- Country: United States
- Language: English
- Genre: Horror short story

Publication
- Published in: Necon XX 2000: Twentieth Anniversary Commemorative Volume
- Publication type: Book
- Publisher: Necon Committee
- Media type: Print
- Publication date: 2000

Chronology
| "Riding the Bullet" | "All That You Love Will Be Carried Away" |

= The Old Dude's Ticker =

News from Stephen King

"The Old Dude's Ticker" is a short story by American writer Stephen King. Written in the 1970s, it was not published until 2000. It is an homage to Edgar Allan Poe's "The Tell-Tale Heart", adapted to take place in the Vietnam War era and incorporating the slang of the time.

== Plot summary ==
Richard Drogan, a veteran of the Vietnam War, lives with an elderly man referred to only as the "Old Dude". The Old Dude has a cataract in one eye that frightens the narrator, so much so that he plans to murder the old man. After several nights of watching the Old Dude sleep by shining a pen-light through his door, he illuminates the old man's diseased eye, which is open.

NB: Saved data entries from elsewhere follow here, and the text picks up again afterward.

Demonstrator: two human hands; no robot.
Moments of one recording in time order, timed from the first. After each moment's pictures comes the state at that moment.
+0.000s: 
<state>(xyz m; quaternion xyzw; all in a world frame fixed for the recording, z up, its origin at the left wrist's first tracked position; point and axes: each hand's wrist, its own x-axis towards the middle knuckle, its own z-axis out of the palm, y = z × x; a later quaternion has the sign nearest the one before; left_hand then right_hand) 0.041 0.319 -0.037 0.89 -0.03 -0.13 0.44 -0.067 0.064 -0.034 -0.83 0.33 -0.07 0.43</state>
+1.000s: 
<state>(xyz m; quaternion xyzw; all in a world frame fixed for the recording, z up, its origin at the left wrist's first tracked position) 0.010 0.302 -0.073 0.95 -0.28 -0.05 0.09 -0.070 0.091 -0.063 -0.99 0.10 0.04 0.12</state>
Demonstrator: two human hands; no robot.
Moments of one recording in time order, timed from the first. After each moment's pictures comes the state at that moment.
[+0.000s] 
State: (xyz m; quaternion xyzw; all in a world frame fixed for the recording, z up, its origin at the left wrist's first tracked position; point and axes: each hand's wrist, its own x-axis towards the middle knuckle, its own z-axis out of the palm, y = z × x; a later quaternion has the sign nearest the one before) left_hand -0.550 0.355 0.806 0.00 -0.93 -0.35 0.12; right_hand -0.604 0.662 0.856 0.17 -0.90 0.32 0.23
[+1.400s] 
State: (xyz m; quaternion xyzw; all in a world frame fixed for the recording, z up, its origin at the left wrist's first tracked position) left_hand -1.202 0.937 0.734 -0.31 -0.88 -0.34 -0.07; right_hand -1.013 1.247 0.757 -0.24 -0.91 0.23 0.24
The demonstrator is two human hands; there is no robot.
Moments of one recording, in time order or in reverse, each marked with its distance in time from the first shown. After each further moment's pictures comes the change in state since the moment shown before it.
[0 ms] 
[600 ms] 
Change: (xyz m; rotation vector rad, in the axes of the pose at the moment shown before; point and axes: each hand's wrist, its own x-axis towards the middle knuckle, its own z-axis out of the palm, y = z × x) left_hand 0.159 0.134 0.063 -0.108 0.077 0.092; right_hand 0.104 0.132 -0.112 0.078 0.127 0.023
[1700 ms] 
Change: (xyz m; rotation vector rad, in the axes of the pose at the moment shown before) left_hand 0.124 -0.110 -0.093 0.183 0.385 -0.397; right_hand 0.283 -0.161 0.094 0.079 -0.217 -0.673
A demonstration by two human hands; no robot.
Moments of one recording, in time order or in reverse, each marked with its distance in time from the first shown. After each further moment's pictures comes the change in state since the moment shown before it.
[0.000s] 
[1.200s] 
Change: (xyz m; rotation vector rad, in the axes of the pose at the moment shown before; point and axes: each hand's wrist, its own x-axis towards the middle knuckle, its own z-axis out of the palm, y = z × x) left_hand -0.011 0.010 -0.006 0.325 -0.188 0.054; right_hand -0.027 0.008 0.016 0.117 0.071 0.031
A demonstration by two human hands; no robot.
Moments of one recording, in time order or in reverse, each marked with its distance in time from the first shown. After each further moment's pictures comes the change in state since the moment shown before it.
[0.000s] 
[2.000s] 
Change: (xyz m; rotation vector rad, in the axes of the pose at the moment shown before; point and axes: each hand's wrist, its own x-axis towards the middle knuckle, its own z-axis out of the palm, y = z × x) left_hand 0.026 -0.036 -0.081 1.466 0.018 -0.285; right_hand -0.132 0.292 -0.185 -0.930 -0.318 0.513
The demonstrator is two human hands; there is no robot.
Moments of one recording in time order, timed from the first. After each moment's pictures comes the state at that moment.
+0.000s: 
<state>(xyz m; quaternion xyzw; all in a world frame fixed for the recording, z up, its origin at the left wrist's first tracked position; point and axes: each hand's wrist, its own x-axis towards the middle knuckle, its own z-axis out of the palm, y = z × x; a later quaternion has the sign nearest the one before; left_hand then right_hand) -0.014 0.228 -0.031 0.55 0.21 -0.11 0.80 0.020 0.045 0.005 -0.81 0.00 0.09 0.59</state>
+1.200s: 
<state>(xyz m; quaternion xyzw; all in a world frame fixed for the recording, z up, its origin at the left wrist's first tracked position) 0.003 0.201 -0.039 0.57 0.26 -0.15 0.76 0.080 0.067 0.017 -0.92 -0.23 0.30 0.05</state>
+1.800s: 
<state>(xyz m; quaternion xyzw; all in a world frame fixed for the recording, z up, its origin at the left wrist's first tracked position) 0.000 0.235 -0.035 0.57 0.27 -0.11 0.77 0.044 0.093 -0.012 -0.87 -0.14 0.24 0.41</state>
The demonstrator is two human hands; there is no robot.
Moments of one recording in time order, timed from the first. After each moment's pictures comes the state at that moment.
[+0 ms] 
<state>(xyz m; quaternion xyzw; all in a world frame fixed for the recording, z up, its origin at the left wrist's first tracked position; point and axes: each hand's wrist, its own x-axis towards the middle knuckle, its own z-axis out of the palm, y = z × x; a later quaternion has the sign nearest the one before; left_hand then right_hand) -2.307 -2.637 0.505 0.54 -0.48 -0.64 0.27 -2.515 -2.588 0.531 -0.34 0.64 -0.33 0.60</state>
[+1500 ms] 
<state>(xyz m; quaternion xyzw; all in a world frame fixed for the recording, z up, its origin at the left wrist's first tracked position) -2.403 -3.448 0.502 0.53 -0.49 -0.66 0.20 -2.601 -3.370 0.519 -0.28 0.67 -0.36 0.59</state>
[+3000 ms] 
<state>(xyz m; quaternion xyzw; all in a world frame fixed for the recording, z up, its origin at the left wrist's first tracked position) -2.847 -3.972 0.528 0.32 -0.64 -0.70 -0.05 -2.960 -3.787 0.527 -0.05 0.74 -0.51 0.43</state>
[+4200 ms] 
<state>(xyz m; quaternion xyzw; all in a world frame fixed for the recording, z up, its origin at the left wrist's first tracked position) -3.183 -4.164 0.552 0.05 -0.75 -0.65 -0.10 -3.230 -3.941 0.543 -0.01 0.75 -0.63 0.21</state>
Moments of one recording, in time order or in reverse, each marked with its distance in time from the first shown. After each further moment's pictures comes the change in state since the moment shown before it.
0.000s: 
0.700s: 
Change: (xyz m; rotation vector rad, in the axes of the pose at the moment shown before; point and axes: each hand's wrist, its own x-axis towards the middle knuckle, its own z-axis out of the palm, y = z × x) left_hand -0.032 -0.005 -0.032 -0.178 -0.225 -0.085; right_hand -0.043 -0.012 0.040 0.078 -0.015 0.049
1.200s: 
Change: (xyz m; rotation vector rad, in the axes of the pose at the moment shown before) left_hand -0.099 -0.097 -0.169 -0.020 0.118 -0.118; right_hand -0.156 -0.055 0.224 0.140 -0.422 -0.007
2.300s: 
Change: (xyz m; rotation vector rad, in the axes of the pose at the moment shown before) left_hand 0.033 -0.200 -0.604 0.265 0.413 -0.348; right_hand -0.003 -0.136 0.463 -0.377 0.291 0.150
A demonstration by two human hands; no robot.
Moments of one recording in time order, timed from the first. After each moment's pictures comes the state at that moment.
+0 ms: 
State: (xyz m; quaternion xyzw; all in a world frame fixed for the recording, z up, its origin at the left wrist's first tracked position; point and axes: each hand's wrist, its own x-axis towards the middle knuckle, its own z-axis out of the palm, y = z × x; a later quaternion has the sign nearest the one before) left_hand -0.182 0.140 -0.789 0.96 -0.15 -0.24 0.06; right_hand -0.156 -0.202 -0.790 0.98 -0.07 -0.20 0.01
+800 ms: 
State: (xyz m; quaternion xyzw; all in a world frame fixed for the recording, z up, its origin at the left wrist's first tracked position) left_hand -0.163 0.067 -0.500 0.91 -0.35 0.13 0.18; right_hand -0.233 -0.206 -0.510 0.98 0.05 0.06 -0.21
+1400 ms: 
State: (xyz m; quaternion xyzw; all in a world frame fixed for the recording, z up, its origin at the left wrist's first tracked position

The Old Dude had been awake for some time, and the narrator speculates that he was very afraid and trying to calm himself down. Seeing the eye, however, drives Drogan into a rage.

The narrator claims to have very sensitive hearing from his military service, and smothers the old man for fear of the neighbors hearing the man's heartbeat. He dismembers the body and conceals the parts beneath the floorboards.

The police arrive the following morning; a neighbor summoned them after hearing a yell in the night. Drogan invites them in, but soon hears a rhythmic thudding sound that he believes to be the Old Dude's beating heart. Convinced that the police can hear it as well, he confesses to the crime.

In a paragraph at the end, we are told that the preceding story had been a statement taken from Drogan in 1976 during the course of the investigation. It is revealed that Richard Drogan is actually an alias for Robert S. Deisenhoff, an escapee from the Quigly Veterans Hospital (where he had been committed after fragging an officer in Vietnam).

== Publication ==
"The Old Dude's Ticker" was written by Stephen King in the early-1970s when King was a self-described "unknown, unagented scribbler". It was one of several stories he submitted to men's magazines as a meaning of supplementing his income, most of which were published in Cavalier. "The Old Dude's Ticker" failed to sell, and was filed away by King; it was later retrieved from a collection of King's manuscripts held in the Raymond H. Fogler Library at the University of Maine. It was published for the first time in 2000 in the Necon XX 2000: Twentieth Anniversary Commemorative Volume, a limited print run collection edited by Bob Booth. In 2009, it was reprinted in The Big Book of Necon, also edited by Bob Booth. In 2017, it was reprinted in the anthology work Dark Screams: Volume Six edited by Brian James Freeman and Richard Chizmar.

"The Old Dude's Ticker" is essentially an adaptation of Edgar Allan Poe's "The Tell-Tale Heart" set during the Vietnam War era. King variously describes the story as "satire", "affectionate homage", "pastiche", and "a crazed revisionist telling". It was one of two stories rejected by the magazines King pitched it to; the other was "The Spear", a modern-day retelling of a story by Nikolai Gogol, which has since been lost.

== Reception ==
Rocky Wood describes "The Old Dude's Ticker" as "a fun story, to be appreciated as much for its intent as its content" and states "Poe's style does come through in the story and it is certainly [an] excellent homage to The Tell-Tale Heart", while noting that "the slang is very dated". Brian Jarvis cites the story as an example of King's "passion for the genre [that] is underscored by explicit dedications and allusions to favourite authors and in particular Poe, Lovecraft and Jackson". Writing in The Edgar Allan Poe Review, John Gruesser states "Reading Poe’s and King’s stories together helps to highlight the mastery of the former because of the ways in which the latter diverges from it, namely King's dubious decisions not only to include period slang, copious (and graphic) profanity, and contemporary references but also to provide specific details about his murderous central character and to close the narrative frame with a two-and-a-half-line epilogue".